To enhance COVID-19 vaccination rates during pregnancy, it is essential to address the significant decline in pregnant women's confidence in vaccination. Targeted strategies involve implementing comprehensive education and communication campaigns to dispel misinformation and underscore the safety and benefits of vaccination for both mothers and unborn children. Specific measures include developing focused educational initiatives, employing communication strategies to counter social media influence, improving information accessibility about vaccine types, establishing clear certification guidelines for safety, and tailoring messaging to address concerns about potential harm to unborn babies. These efforts aim to increase vaccination acceptance among pregnant women, contributing to improved maternal and fetal health outcomes.

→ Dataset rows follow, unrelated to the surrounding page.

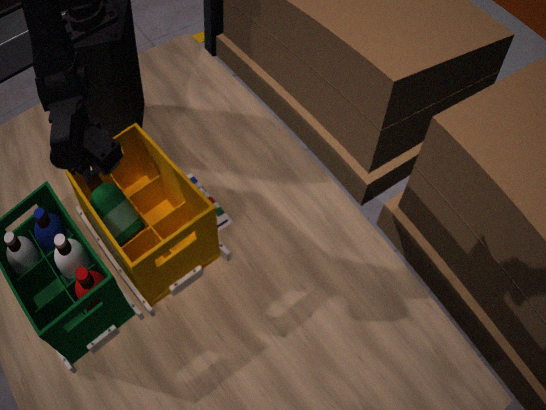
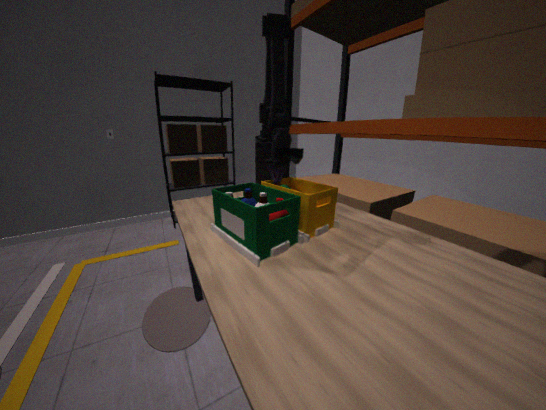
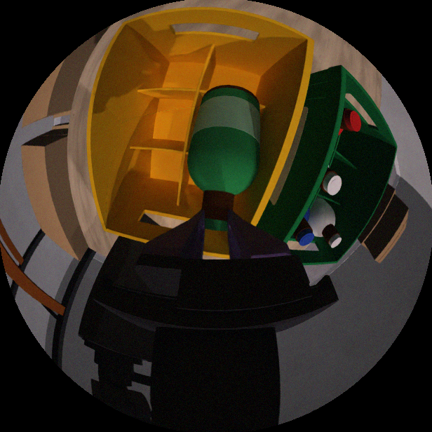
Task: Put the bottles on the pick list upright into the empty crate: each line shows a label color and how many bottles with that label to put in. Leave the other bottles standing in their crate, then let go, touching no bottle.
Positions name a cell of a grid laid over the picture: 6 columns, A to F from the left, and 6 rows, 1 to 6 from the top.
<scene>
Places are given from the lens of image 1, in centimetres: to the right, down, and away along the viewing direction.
blue bottle (image 1: A4): -45, 4, 84
green bottle (image 1: B3): -30, -1, 84
</scene>
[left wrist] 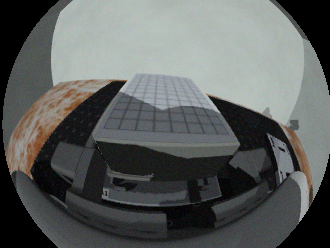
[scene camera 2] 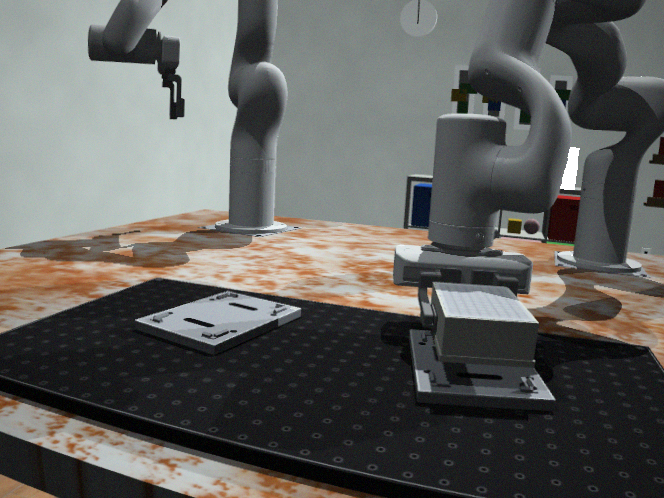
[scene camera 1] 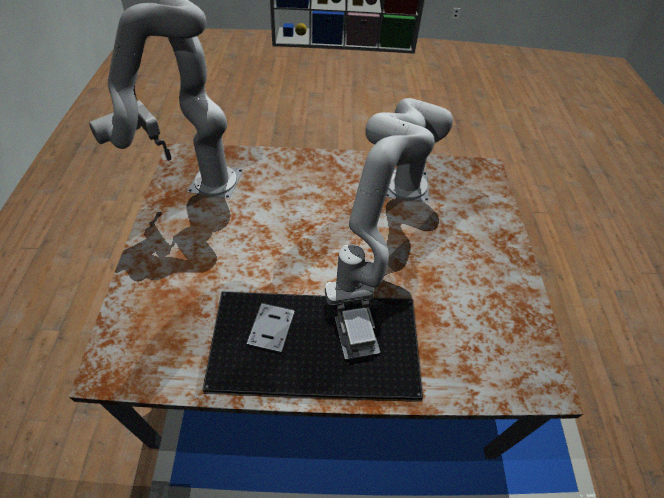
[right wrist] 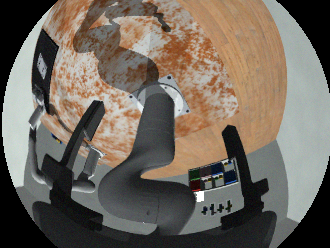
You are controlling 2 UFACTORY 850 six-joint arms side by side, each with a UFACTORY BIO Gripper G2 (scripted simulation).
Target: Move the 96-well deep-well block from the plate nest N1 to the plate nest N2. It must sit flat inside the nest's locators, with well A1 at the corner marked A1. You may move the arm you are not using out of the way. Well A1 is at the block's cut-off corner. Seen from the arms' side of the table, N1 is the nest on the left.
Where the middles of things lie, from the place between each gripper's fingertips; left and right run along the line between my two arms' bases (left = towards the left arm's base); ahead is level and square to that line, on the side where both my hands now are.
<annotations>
The nest N1 (scene camera 2: 426, 356) is 50 mm below my left hand and 10 mm ahead of it. The rest, counted from my left hand: nest N2 (scene camera 2: 218, 312): 290 mm to the right, 50 mm below, 20 mm behind; white deep-well block (scene camera 1: 360, 334): 10 mm ahead.
The nest N2 lies 63 cm ahead of my right hand, 46 cm to the left of it and 28 cm below it. Also, from my right hand: white deep-well block: 76 cm to the left, 66 cm ahead, 23 cm below; nest N1: 76 cm to the left, 66 cm ahead, 28 cm below.
</annotations>
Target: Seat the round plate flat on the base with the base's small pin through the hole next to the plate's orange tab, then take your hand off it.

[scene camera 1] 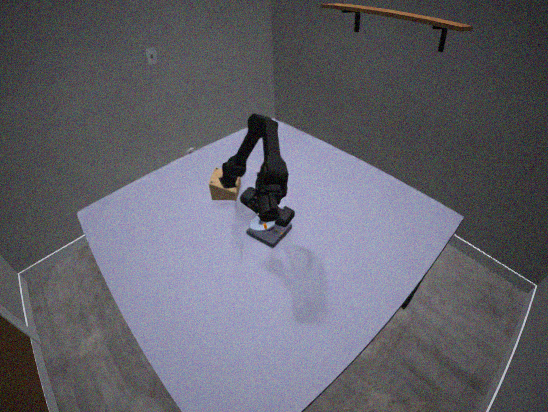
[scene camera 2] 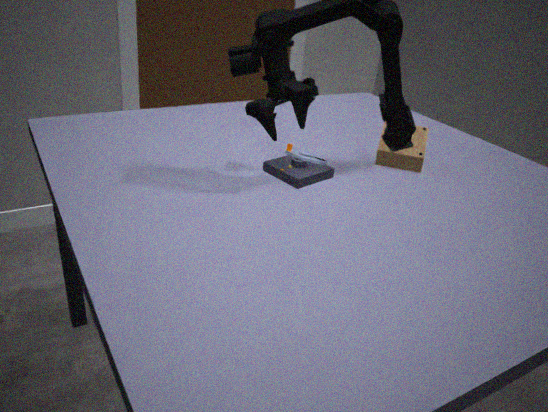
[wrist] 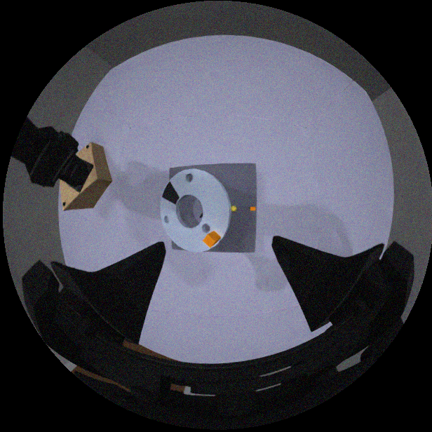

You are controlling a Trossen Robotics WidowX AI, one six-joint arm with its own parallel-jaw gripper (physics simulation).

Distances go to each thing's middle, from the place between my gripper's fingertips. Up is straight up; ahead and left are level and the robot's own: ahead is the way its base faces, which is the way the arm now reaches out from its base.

Our study is affected by some limitation. The study design was prospective cross-sectional study which represented the real situation of COVID-19 outbreak during that time. The study is limited by the exclusive recruitment of the sample from Siriraj Hospital. Despite this, it's crucial to recognize that Siriraj Hospital, functioning as both a medical school and a referral center in Bangkok, draws patients from diverse regions of Thailand seeking advanced prenatal care. The selection of 400 pregnant women aimed to represent a varied demographic from different parts of the country. Although participants were not randomly chosen and were exclusively from Siriraj Hospital, the study intended to capture the extensive demographics and geographic diversity inherent in the hospital's patient population. Most of pregnant women (85.3%) had a history of COVID-19 vaccination which would affect the decision making for repeated vaccination. Their actual attitude may be affected by the severity of disease and availability of database of COVID-19 vaccination during pregnancy at that time.

The strength of our study is the less of “socially desirable” bias. In phase I, participant was in-depth interviewed in a close area by only single interviewer and in phase III, pregnant women response questionnaire in a closed place. The respondent can present the actual attitude, acceptance or rejection of COVID-19 vaccination.

Conclusions

Although COVID-19 severity has decreased, it is essential to note that this factor does not significantly influence pregnant women's decisions to accept or refuse vaccination. The study findings indicate that pregnant women hold the belief that vaccines play a crucial role in preventing infection and mitigating the severity of the disease. Nevertheless, their main reason for refusing injections is concern about potential harm to their unborn children and themselves during pregnancy. Social media communications and obligatory vaccination certifications influence maternal vaccination decisions. Providing accurate information through social media will enable pregnant women to better understand the role of vaccination in reducing the severity of the disease and the complications for mothers and babies both during pregnancy and after childbirth.